-- What you are asked to do --
The output should be limited to the line holding "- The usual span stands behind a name" and the lines after it through the end of the entries, each restated exactly.

-- Source data --
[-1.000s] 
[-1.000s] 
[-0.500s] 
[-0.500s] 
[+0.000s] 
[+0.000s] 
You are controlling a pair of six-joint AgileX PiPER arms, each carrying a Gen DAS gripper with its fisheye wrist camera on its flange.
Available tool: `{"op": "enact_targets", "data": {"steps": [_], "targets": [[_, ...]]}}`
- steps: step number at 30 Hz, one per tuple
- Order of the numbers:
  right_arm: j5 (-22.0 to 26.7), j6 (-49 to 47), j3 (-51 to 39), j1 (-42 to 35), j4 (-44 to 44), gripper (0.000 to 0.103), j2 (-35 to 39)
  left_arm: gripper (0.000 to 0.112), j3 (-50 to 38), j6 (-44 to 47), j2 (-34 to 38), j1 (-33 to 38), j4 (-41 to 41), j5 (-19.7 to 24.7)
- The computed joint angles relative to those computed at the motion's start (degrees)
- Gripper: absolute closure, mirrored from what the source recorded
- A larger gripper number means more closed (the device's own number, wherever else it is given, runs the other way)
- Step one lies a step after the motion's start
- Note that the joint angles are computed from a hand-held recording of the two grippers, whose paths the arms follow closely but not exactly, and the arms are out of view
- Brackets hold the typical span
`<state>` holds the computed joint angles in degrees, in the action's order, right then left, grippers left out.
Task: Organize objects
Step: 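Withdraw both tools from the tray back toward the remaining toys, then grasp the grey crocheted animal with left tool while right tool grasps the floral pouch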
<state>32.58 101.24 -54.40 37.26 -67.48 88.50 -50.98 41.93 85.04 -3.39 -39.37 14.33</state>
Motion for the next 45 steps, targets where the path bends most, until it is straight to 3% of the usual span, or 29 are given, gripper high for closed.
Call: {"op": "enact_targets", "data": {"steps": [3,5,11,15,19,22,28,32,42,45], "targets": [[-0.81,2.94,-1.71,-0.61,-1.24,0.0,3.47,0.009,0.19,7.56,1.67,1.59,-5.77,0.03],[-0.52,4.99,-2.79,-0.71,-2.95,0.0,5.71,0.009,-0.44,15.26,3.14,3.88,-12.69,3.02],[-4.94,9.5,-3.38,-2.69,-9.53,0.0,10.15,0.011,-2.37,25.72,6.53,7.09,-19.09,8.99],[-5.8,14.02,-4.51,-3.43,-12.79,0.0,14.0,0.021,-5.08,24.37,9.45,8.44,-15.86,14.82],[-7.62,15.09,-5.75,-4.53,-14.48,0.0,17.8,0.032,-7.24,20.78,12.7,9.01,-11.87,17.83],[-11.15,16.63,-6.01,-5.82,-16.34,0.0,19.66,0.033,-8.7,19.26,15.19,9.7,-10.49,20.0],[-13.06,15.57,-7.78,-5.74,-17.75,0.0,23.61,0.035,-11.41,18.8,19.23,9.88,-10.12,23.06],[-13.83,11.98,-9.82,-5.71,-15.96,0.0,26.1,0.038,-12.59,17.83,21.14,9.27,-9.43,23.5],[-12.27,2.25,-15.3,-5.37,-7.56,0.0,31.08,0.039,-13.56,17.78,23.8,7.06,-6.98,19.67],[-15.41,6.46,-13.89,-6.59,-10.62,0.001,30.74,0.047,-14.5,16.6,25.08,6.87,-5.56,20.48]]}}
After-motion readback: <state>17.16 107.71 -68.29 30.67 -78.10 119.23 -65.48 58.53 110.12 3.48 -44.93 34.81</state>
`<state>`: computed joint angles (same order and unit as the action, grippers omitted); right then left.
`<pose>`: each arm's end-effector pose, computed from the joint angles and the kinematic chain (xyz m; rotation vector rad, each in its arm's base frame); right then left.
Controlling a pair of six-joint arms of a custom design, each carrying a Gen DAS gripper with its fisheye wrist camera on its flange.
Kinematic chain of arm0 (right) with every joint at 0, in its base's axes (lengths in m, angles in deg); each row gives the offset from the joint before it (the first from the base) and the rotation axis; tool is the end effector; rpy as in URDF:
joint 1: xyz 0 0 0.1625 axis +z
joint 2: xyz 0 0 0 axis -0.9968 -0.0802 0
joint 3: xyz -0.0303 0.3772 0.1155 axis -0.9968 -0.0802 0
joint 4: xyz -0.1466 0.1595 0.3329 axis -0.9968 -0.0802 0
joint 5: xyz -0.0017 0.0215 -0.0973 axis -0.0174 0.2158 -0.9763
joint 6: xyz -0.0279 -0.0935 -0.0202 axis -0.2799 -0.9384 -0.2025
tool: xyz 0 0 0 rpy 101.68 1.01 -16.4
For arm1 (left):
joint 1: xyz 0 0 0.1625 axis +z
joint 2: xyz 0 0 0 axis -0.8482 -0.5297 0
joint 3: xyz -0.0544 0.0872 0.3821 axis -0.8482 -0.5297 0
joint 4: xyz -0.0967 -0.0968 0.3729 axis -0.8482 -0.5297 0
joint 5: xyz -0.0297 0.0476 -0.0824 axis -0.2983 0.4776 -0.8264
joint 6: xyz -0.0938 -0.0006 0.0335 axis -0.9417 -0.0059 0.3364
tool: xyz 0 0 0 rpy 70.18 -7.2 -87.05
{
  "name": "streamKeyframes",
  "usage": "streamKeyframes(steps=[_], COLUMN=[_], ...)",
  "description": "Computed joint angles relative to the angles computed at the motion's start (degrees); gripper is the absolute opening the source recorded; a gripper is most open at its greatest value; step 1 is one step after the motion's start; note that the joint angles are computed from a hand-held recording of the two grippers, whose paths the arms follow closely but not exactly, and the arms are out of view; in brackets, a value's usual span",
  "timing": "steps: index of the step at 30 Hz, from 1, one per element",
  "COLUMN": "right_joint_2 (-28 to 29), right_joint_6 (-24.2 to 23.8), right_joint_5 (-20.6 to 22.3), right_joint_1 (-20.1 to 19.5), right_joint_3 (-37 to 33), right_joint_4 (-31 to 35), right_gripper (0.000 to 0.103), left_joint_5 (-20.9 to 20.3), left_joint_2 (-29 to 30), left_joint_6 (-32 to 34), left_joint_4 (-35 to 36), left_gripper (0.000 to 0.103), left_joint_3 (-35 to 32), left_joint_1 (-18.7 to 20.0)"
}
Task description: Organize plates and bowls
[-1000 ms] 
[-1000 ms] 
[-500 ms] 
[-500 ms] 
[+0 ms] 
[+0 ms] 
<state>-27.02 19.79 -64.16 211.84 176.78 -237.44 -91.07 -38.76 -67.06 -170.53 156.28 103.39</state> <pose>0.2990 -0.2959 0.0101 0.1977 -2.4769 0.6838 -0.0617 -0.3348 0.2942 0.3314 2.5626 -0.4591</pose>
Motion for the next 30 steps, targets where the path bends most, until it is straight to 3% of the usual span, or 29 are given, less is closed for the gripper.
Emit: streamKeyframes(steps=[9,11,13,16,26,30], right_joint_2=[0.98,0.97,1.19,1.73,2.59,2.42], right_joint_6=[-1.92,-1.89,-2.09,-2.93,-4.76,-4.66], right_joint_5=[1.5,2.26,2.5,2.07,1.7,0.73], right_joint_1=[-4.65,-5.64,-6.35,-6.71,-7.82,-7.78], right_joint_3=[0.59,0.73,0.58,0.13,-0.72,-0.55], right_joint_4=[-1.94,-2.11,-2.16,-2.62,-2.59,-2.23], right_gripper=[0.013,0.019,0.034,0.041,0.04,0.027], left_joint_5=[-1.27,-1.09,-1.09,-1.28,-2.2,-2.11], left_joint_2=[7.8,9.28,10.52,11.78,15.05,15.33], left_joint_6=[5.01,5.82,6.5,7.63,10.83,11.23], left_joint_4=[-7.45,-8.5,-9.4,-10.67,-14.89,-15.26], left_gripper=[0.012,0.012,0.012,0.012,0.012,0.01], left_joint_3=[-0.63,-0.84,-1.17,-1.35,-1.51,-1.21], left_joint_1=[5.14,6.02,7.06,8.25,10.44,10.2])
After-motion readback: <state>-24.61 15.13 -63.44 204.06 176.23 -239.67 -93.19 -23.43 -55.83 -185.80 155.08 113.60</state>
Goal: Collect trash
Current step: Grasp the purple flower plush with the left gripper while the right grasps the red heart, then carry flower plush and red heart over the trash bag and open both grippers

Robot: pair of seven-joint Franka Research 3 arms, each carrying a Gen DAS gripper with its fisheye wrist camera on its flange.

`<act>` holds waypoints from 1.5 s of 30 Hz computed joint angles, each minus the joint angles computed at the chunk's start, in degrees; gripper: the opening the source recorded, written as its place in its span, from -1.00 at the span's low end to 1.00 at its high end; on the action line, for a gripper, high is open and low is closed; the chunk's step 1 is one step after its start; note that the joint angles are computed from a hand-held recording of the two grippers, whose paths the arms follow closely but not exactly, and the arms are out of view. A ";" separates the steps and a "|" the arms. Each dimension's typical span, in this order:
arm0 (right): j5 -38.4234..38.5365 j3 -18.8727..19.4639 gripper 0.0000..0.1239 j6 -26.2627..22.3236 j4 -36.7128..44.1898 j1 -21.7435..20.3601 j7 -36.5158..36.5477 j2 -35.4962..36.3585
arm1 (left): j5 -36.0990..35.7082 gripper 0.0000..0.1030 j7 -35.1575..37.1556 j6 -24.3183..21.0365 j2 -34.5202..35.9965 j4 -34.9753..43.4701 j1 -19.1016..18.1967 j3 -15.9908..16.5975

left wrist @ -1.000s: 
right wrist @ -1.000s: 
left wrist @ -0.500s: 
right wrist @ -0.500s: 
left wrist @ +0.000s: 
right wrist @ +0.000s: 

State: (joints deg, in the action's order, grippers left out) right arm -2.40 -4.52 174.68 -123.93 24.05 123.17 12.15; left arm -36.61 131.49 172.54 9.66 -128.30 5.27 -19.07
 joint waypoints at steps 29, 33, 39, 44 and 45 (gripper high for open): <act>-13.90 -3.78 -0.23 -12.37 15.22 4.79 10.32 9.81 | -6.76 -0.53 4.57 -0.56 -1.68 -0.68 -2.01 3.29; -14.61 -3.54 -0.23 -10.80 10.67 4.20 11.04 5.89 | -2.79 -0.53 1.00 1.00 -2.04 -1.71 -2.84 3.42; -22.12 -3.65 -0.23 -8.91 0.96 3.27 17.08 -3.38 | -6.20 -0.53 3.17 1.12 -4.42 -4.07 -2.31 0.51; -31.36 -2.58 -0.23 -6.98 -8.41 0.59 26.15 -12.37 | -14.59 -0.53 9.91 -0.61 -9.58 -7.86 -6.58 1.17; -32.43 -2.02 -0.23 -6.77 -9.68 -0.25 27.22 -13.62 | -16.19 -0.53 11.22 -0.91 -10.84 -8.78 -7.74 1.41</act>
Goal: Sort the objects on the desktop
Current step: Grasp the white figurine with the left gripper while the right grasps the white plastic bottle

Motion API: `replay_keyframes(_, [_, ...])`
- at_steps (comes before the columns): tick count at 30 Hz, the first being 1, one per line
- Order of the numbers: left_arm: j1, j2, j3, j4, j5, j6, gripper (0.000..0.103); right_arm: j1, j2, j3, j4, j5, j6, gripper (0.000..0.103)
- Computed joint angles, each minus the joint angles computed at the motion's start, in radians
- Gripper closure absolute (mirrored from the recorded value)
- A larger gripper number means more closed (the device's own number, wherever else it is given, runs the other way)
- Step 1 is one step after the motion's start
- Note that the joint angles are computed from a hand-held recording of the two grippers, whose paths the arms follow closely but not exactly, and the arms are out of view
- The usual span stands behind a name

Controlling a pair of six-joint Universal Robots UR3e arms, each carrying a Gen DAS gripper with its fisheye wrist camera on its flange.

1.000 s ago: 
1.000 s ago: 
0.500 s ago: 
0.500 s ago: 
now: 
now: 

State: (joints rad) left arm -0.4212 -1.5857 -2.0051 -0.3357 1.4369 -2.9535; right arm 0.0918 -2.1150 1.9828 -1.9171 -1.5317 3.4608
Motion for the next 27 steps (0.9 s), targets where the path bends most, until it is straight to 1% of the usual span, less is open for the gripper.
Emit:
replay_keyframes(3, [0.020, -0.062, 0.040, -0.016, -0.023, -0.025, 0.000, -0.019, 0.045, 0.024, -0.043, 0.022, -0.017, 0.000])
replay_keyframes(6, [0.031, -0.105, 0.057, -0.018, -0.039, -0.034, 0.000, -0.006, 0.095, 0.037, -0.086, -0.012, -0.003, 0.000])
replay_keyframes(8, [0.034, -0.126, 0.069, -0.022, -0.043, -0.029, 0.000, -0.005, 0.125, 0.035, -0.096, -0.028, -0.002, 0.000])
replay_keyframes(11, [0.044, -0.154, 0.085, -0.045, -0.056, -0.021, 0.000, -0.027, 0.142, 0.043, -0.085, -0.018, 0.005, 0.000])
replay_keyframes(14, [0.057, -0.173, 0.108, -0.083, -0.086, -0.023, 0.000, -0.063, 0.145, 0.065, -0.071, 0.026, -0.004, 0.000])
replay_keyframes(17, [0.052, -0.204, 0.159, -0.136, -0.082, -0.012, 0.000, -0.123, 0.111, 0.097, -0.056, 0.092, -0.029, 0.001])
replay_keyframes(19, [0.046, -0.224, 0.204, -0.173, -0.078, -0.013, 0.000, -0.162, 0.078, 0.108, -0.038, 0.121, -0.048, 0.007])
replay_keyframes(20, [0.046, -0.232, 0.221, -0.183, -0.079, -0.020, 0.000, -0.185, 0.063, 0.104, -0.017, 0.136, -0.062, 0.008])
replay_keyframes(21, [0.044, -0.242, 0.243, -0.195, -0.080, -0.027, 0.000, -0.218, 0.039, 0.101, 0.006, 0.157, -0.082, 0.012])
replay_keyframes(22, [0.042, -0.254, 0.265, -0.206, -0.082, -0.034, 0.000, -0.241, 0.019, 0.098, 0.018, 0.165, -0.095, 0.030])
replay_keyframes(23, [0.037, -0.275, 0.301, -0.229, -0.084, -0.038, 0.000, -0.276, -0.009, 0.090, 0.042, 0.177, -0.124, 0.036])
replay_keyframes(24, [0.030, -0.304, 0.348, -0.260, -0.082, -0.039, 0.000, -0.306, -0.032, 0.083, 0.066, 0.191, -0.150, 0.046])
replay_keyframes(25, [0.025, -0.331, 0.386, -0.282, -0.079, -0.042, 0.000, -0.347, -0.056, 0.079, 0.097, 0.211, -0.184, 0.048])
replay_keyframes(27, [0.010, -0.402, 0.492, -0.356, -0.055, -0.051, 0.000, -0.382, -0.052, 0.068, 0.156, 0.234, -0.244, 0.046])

-- Exercise answer --
- The usual span stands behind a name

Controlling a pair of six-joint Universal Robots UR3e arms, each carrying a Gen DAS gripper with its fisheye wrist camera on its flange.

1.000 s ago: 
1.000 s ago: 
0.500 s ago: 
0.500 s ago: 
now: 
now: 

State: (joints rad) left arm -0.4212 -1.5857 -2.0051 -0.3357 1.4369 -2.9535; right arm 0.0918 -2.1150 1.9828 -1.9171 -1.5317 3.4608
Motion for the next 27 steps (0.9 s), targets where the path bends most, until it is straight to 1% of the usual span, less is open for the gripper.
Emit:
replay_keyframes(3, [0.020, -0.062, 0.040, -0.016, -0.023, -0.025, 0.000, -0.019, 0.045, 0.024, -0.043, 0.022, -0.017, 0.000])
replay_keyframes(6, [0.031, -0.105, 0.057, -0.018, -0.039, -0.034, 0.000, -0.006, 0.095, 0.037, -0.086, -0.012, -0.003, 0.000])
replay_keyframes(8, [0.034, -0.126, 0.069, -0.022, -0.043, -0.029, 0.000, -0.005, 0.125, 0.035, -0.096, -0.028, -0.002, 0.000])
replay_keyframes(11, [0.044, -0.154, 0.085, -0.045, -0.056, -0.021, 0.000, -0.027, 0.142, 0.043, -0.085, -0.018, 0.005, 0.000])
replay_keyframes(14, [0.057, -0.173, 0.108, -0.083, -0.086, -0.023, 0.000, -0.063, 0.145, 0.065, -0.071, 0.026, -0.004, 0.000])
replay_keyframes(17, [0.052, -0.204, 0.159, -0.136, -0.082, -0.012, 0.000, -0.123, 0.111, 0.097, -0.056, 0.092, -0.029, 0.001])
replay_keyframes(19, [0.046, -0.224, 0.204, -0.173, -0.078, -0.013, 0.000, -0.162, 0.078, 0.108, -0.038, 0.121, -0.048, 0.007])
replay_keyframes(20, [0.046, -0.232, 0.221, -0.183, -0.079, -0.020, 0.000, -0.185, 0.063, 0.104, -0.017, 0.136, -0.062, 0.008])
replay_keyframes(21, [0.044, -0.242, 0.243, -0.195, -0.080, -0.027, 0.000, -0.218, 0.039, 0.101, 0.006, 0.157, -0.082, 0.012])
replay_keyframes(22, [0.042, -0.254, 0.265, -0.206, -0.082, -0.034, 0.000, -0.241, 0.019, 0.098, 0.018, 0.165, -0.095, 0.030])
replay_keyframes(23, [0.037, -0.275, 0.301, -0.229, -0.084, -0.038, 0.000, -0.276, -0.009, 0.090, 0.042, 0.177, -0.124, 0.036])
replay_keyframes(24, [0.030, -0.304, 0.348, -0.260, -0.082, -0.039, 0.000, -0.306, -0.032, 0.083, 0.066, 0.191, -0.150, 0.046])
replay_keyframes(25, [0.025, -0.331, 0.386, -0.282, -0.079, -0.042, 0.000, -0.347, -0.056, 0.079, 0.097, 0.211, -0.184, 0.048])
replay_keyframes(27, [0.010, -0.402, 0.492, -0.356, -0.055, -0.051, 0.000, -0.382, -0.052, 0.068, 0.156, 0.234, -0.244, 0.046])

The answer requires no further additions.